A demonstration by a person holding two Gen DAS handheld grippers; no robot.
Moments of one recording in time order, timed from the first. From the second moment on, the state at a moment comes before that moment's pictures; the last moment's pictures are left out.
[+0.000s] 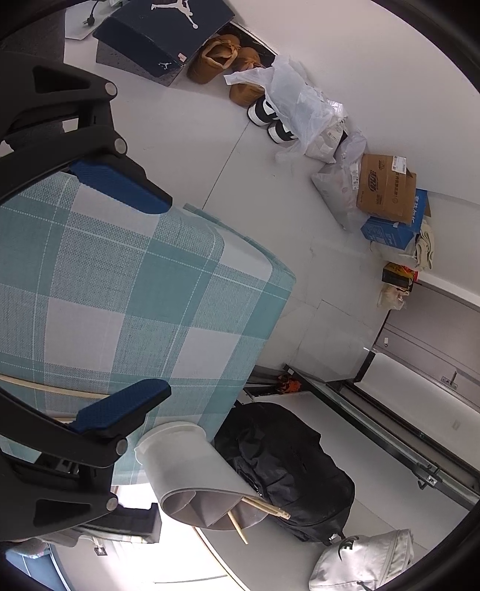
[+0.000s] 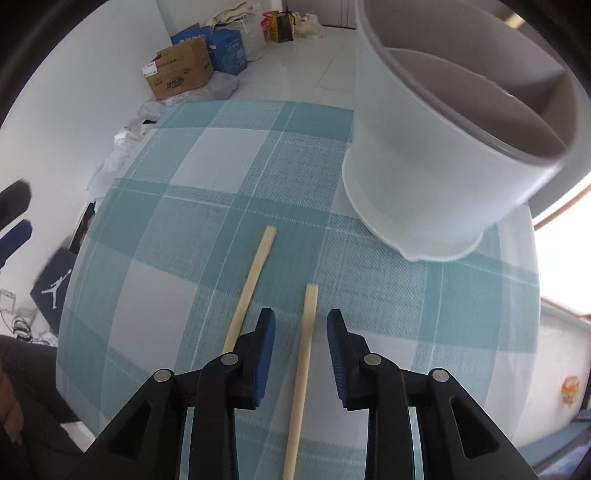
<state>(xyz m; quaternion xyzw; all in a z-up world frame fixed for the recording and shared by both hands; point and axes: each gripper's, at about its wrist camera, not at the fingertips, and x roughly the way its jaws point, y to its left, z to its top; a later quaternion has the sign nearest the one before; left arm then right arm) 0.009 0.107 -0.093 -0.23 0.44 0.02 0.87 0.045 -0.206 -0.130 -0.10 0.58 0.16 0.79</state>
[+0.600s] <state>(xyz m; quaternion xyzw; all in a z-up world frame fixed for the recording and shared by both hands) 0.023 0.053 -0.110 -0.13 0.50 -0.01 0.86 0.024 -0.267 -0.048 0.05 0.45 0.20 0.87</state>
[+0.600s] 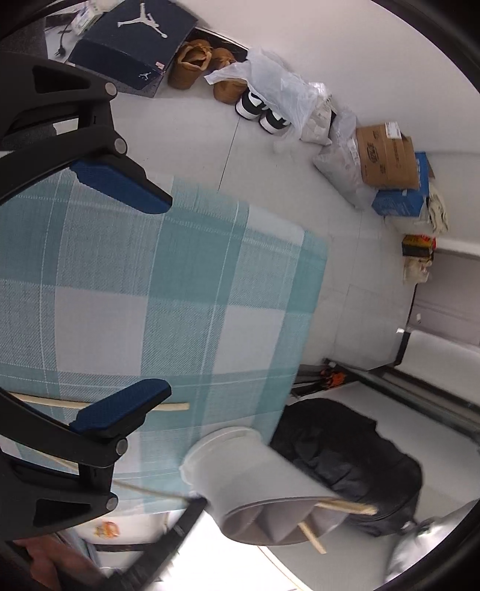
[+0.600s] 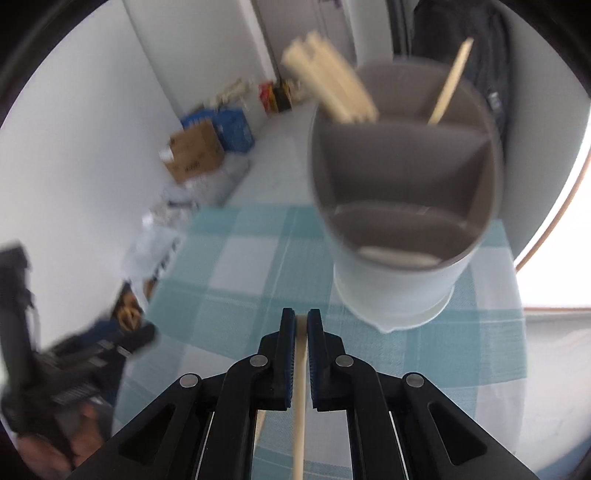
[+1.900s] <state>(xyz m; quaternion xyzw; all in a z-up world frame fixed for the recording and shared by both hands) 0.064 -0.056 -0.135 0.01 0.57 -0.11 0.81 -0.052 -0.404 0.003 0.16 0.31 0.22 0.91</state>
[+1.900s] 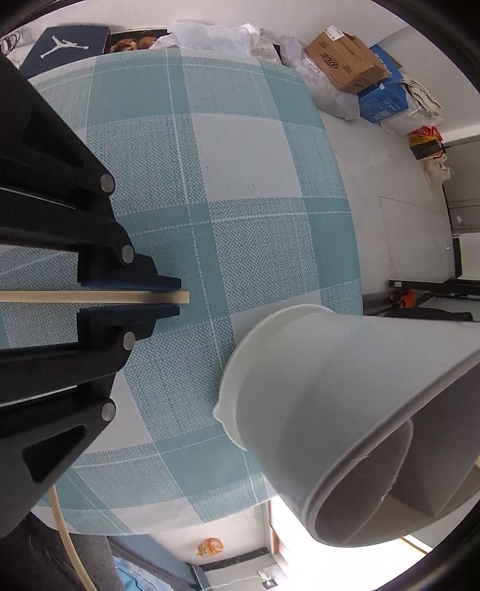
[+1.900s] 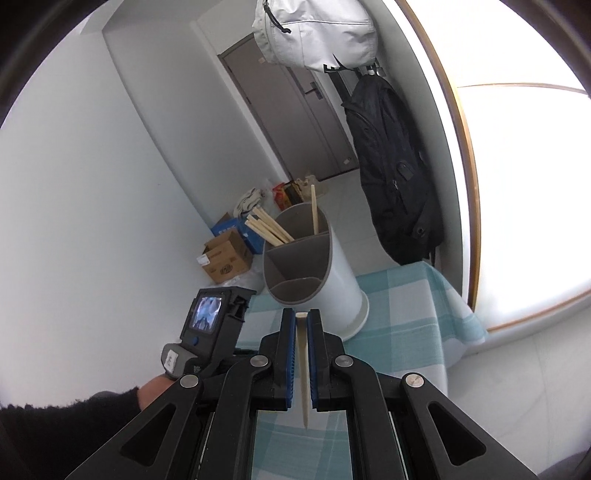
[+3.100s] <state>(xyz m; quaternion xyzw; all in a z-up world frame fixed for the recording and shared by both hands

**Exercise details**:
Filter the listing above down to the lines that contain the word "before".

**Written reply**:
Moments of one recording in time order, timed from the first. From the second moment on, the state at a moment comes before that moment's pictures; the last moment's pictures are left out.
<state>(xyz m; quaternion xyzw; all in a z-up world frame fixed for the recording and shared by both hands; point and axes: each gripper's, at about its wrist camera, not at the fingertips, and x roughly the way its jaws point, y to its left, z to its top; a later quaternion has the sign nearest the one before; left arm then right arm) 0.009 0.107 -0.093 -0.23 0.44 0.02 0.87 0.045 -0.206 -0.130 -0.10 0.58 0.16 0.79</state>

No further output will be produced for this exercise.